:: WHAT IS REQUIRED ::
Go through the entries below and count the lines where the word "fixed" appears; give only the count.

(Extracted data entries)
-- Opening Marker --

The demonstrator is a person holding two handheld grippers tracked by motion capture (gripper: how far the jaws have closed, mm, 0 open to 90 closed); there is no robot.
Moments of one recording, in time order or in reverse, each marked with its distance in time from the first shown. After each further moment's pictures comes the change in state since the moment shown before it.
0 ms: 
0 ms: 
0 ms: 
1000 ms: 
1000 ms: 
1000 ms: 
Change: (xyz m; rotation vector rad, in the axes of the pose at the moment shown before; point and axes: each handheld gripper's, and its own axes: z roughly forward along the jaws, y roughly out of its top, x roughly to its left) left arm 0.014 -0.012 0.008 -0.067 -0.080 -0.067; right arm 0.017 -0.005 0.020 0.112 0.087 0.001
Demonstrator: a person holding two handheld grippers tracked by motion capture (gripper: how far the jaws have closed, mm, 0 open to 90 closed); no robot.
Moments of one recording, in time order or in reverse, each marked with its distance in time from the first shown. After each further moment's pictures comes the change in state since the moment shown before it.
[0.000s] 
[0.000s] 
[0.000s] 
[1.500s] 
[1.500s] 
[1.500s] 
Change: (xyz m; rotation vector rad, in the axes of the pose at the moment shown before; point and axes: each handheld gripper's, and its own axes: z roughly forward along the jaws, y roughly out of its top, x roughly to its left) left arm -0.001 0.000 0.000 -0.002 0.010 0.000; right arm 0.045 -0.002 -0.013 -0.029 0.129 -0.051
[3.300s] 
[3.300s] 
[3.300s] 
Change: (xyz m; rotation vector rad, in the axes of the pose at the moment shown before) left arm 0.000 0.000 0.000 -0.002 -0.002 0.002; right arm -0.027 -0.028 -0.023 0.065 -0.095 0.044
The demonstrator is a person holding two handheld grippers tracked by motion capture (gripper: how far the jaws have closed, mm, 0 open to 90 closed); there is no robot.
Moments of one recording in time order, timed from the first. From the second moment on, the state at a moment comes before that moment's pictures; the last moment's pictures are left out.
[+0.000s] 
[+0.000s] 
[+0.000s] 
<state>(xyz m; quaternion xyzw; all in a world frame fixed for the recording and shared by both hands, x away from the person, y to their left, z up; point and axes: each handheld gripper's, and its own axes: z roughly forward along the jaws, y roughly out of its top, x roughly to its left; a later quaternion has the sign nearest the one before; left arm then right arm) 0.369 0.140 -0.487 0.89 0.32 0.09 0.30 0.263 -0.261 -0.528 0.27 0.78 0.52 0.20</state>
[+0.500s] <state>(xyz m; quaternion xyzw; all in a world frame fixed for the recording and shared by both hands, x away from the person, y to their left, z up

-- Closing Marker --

:: COMPLETED TASK ::
2